*** Begin section ***

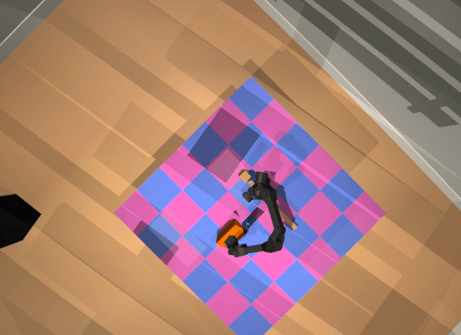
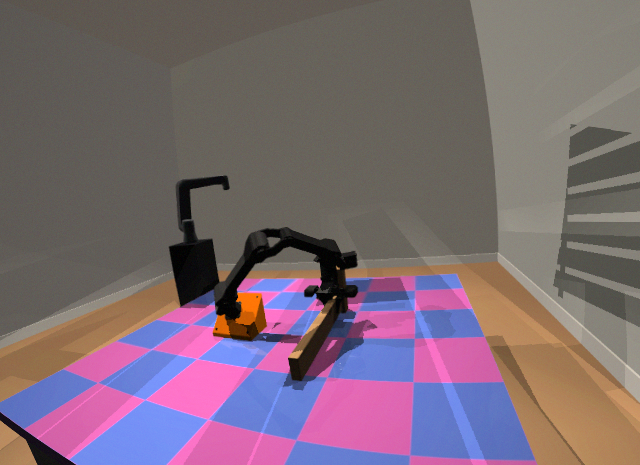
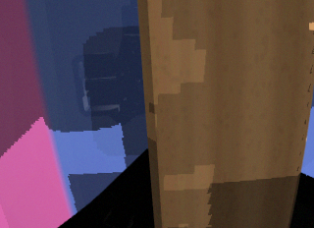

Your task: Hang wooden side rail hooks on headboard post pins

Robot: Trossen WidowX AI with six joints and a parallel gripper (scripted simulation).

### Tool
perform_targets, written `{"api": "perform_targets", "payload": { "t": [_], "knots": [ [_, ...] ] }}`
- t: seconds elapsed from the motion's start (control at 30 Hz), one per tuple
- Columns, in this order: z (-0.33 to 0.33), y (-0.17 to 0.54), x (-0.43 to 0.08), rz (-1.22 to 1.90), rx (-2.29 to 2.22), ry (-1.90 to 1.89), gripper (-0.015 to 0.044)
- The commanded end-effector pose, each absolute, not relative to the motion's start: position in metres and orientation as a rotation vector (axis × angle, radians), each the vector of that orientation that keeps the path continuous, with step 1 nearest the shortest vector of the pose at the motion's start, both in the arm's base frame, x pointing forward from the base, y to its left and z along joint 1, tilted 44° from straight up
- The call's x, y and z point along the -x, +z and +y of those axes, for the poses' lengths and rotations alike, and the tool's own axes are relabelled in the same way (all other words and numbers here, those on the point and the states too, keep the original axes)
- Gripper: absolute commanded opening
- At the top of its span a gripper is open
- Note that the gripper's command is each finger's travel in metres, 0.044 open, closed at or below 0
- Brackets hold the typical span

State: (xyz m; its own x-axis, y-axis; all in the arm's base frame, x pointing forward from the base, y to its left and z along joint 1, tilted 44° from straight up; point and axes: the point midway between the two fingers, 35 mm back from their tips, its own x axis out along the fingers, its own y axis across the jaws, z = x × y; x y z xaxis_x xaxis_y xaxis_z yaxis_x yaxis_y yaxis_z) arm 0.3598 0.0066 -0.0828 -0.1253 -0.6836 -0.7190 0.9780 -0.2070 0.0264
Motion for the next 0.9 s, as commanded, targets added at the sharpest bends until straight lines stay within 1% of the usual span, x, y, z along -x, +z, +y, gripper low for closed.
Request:
{"api": "perform_targets", "payload": {
  "t": [0.0,0.87],
  "knots": [
    [0.0076,-0.0838,-0.3603,0.556,-0.732,-1.658,0.0000],
    [0.0047,-0.0869,-0.3598,0.556,-0.732,-1.658,0.0000]
  ]
}}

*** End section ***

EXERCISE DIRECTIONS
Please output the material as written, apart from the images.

RESULT OF THIS TASK
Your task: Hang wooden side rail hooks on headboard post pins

Robot: Trossen WidowX AI with six joints and a parallel gripper (scripted simulation).

### Tool
perform_targets, written `{"api": "perform_targets", "payload": { "t": [_], "knots": [ [_, ...] ] }}`
- t: seconds elapsed from the motion's start (control at 30 Hz), one per tuple
- Columns, in this order: z (-0.33 to 0.33), y (-0.17 to 0.54), x (-0.43 to 0.08), rz (-1.22 to 1.90), rx (-2.29 to 2.22), ry (-1.90 to 1.89), gripper (-0.015 to 0.044)
- The commanded end-effector pose, each absolute, not relative to the motion's start: position in metres and orientation as a rotation vector (axis × angle, radians), each the vector of that orientation that keeps the path continuous, with step 1 nearest the shortest vector of the pose at the motion's start, both in the arm's base frame, x pointing forward from the base, y to its left and z along joint 1, tilted 44° from straight up
- The call's x, y and z point along the -x, +z and +y of those axes, for the poses' lengths and rotations alike, and the tool's own axes are relabelled in the same way (all other words and numbers here, those on the point and the states too, keep the original axes)
- Gripper: absolute commanded opening
- At the top of its span a gripper is open
- Note that the gripper's command is each finger's travel in metres, 0.044 open, closed at or below 0
- Brackets hold the typical span

State: (xyz m; its own x-axis, y-axis; all in the arm's base frame, x pointing forward from the base, y to its left and z along joint 1, tilted 44° from straight up; point and axes: the point midway between the two fingers, 35 mm back from their tips, its own x axis out along the fingers, its own y axis across the jaws, z = x × y; x y z xaxis_x xaxis_y xaxis_z yaxis_x yaxis_y yaxis_z) arm 0.3598 0.0066 -0.0828 -0.1253 -0.6836 -0.7190 0.9780 -0.2070 0.0264
Motion for the next 0.9 s, as commanded, targets added at the sharpest bends until straight lines stay within 1% of the usual span, x, y, z along -x, +z, +y, gripper low for closed.
Request:
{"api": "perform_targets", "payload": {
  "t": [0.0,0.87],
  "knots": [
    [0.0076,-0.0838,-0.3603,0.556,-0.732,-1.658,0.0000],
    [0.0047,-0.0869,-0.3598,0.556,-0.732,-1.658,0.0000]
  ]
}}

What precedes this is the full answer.